> **Required action**: Leaving the pictures aside, repeat each line below exactly.

Records from a collection
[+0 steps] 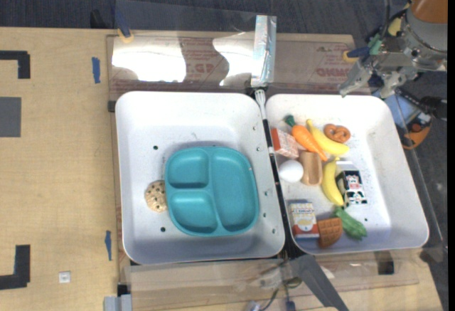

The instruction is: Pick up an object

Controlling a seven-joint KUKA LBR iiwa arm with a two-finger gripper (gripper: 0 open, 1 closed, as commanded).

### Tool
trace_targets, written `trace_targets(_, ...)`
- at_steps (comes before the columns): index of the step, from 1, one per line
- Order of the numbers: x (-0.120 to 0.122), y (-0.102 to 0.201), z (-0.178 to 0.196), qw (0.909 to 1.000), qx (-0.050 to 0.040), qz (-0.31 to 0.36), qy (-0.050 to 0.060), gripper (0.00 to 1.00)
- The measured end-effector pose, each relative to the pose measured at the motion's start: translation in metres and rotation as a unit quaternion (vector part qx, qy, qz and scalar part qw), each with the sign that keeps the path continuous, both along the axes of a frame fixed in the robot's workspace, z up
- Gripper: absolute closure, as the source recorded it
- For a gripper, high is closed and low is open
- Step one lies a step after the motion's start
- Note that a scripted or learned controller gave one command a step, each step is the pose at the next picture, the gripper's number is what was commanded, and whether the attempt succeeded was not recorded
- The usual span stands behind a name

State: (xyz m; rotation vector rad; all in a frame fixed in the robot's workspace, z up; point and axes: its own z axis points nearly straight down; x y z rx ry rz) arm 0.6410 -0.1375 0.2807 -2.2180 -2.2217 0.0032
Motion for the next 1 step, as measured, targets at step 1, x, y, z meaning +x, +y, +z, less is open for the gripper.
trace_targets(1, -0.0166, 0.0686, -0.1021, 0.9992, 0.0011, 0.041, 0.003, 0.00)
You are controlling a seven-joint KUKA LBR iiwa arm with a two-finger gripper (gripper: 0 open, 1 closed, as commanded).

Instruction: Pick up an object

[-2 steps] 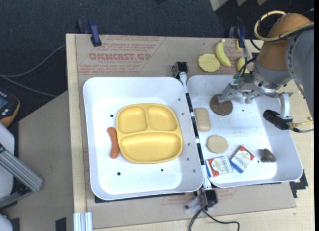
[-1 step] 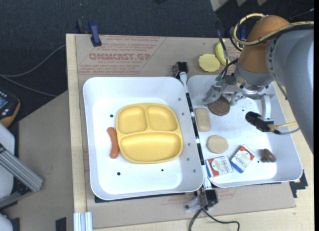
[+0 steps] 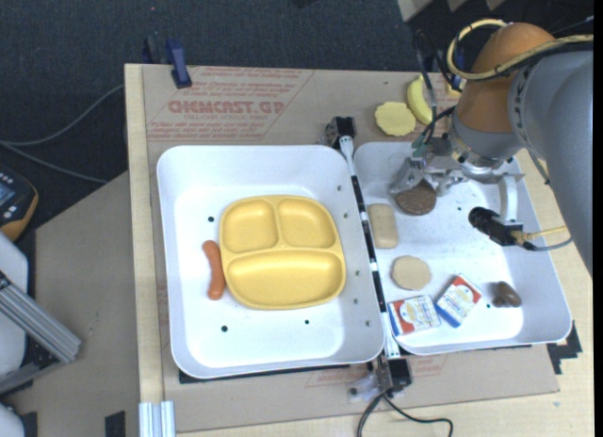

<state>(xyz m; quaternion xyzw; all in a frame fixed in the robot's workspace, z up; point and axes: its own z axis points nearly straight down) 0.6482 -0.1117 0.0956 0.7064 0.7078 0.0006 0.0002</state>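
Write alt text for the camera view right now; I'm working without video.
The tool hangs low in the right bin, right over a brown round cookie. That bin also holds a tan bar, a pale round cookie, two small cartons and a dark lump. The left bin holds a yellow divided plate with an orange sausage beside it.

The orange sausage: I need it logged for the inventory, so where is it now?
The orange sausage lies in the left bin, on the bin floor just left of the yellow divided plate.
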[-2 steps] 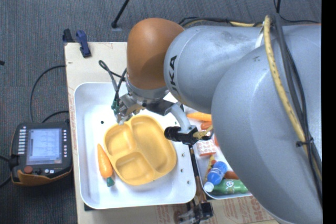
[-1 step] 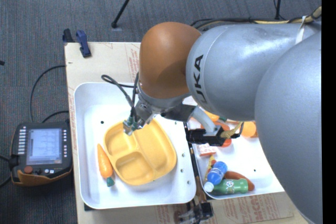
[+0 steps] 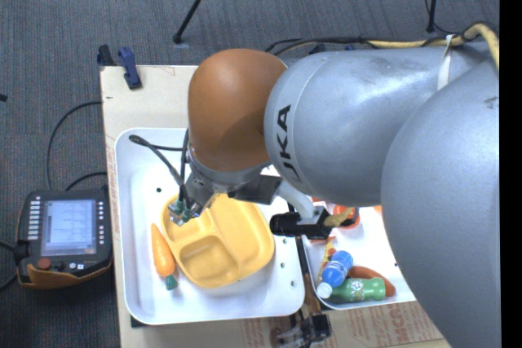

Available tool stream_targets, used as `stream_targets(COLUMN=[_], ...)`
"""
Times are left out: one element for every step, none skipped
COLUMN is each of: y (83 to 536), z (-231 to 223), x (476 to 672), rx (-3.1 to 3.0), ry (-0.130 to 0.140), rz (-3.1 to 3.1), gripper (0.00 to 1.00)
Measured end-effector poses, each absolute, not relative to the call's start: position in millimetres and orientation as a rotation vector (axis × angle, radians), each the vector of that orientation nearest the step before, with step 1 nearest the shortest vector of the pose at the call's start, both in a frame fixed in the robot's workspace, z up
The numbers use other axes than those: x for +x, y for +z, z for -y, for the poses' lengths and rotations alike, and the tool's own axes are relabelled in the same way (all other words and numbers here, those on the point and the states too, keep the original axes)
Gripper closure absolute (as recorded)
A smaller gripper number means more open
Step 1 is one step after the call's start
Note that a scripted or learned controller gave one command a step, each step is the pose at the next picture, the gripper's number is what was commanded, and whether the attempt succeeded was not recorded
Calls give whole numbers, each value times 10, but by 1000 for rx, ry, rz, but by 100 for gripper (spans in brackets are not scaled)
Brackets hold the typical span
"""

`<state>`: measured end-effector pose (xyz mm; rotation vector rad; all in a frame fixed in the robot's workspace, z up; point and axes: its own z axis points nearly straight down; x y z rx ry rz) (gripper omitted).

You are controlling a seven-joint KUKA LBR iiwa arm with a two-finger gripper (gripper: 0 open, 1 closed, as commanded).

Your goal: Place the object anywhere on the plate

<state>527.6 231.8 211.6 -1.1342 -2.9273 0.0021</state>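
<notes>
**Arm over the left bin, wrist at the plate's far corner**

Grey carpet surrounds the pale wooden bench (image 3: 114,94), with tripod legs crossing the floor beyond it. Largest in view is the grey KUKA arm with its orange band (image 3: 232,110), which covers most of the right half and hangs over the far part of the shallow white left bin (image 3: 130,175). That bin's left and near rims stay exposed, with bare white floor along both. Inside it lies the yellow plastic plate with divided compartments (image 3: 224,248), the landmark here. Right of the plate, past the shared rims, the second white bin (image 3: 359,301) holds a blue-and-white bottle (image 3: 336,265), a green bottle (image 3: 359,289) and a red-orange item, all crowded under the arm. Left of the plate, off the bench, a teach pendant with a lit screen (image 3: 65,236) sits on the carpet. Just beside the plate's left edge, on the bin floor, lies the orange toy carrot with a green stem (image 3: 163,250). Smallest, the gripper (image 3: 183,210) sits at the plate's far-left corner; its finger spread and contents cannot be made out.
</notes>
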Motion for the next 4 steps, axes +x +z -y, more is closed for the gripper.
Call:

> **Output of the exercise**:
[+0 steps] 

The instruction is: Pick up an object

Controlling a seven-joint KUKA LBR iiwa arm with a two-finger gripper (gripper: 0 open, 1 closed, as commanded).

### Tool
trace_targets, written `trace_targets(_, ...)`
- at_steps (comes before the columns): index of the step, from 1, one per line
- Order of the numbers: x (-0.120 to 0.122), y (-0.102 to 0.201), z (-0.178 to 0.196), qw (0.909 to 1.000), qx (-0.050 to 0.040), qz (-0.31 to 0.36), qy (-0.050 to 0.060), gripper (0.00 to 1.00)
- The measured end-effector pose, each relative to the pose measured at the motion's start: translation in metres and rotation as a unit quaternion (vector part qx, qy, qz and scalar part qw), each with the sign that keeps the path continuous, both along the axes of a frame fixed in the robot's workspace, z up
- Gripper: absolute closure, as the source recorded it
- For a gripper, high is closed and low is open
- Step one lies a step after the motion's start
- Note that a scripted or learned controller gave one command a step, each step is the pose at the next picture, the gripper's number is what was commanded, and whether the attempt succeeded was not recorded
- The usual span stands behind a name

State: (xyz m; rotation vector rad; all in a frame fixed in the robot's workspace, z up; point and axes: its own z axis points nearly straight down; x y z rx ry rz) arm 0.6410 -0.1375 0.2807 -2.2180 -2.2217 0.0032
Motion for the next 1 step, as measured, targets at step 1, x, y, z meaning +x, +y, +z, less is open for the gripper.
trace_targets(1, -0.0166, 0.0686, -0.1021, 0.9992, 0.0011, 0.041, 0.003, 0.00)
You are controlling a seven-joint KUKA LBR iiwa arm with a two-finger gripper (gripper: 0 open, 1 closed, as commanded).

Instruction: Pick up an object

[-2 steps] 
[-1 step] 
[+0 steps] 

<state>(xyz m; quaternion xyzw; all in a frame fixed in the robot's workspace, z up; point and axes: its own z axis points nearly straight down) 0.6482 -0.1117 0.0956 0.7064 0.7078 0.0006 0.0002</state>
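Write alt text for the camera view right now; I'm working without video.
The tool hangs low in the right bin, right over a brown round cookie. That bin also holds a tan bar, a pale round cookie, two small cartons and a dark lump. The left bin holds a yellow divided plate with an orange sausage beside it.

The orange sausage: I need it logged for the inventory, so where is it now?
The orange sausage lies in the left bin, on the bin floor just left of the yellow divided plate.
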[-2 steps] 
[-1 step] 
[+0 steps] 

Available tool stream_targets, used as `stream_targets(COLUMN=[_], ...)`
"""
Times are left out: one element for every step, none skipped
COLUMN is each of: y (83 to 536), z (-231 to 223), x (476 to 672), rx (-3.1 to 3.0), ry (-0.130 to 0.140), rz (-3.1 to 3.1), gripper (0.00 to 1.00)
Measured end-effector poses, each absolute, not relative to the call's start: position in millimetres and orientation as a rotation vector (axis × angle, radians), each the vector of that orientation nearest the step before, with step 1 nearest the shortest vector of the pose at the call's start, both in a frame fixed in the robot's workspace, z up
The numbers use other axes than those: x for +x, y for +z, z for -y, for the poses' lengths and rotations alike, and the tool's own axes are relabelled in the same way (all other words and numbers here, those on the point and the states too, keep the original axes)
Gripper closure absolute (as recorded)
A smaller gripper number means more open
Step 1 is one step after the call's start
Note that a scripted or learned controller gave one command a step, each step is the pose at the next picture, the gripper's number is what was commanded, and whether the attempt succeeded was not recorded
Calls give whole numbers, each value times 10, but by 1000 for rx, ry, rz, but by 100 for gripper (spans in brackets are not scaled)
Brackets hold the typical span
"""

`<state>`: measured end-effector pose (xyz mm; rotation vector rad; all in a frame fixed in the robot's workspace, z up; point and axes: its own z axis points nearly straight down; x y z rx ry rz) (gripper omitted).

You are controlling a seven-joint KUKA LBR iiwa arm with a two-finger gripper (gripper: 0 open, 1 closed, as commanded).

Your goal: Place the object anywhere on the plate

<state>527.6 231.8 211.6 -1.1342 -2.9273 0.0021</state>
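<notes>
**Arm over the left bin, wrist at the plate's far corner**

Grey carpet surrounds the pale wooden bench (image 3: 114,94), with tripod legs crossing the floor beyond it. Largest in view is the grey KUKA arm with its orange band (image 3: 232,110), which covers most of the right half and hangs over the far part of the shallow white left bin (image 3: 130,175). That bin's left and near rims stay exposed, with bare white floor along both. Inside it lies the yellow plastic plate with divided compartments (image 3: 224,248), the landmark here. Right of the plate, past the shared rims, the second white bin (image 3: 359,301) holds a blue-and-white bottle (image 3: 336,265), a green bottle (image 3: 359,289) and a red-orange item, all crowded under the arm. Left of the plate, off the bench, a teach pendant with a lit screen (image 3: 65,236) sits on the carpet. Just beside the plate's left edge, on the bin floor, lies the orange toy carrot with a green stem (image 3: 163,250). Smallest, the gripper (image 3: 183,210) sits at the plate's far-left corner; its finger spread and contents cannot be made out.
</notes>
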Motion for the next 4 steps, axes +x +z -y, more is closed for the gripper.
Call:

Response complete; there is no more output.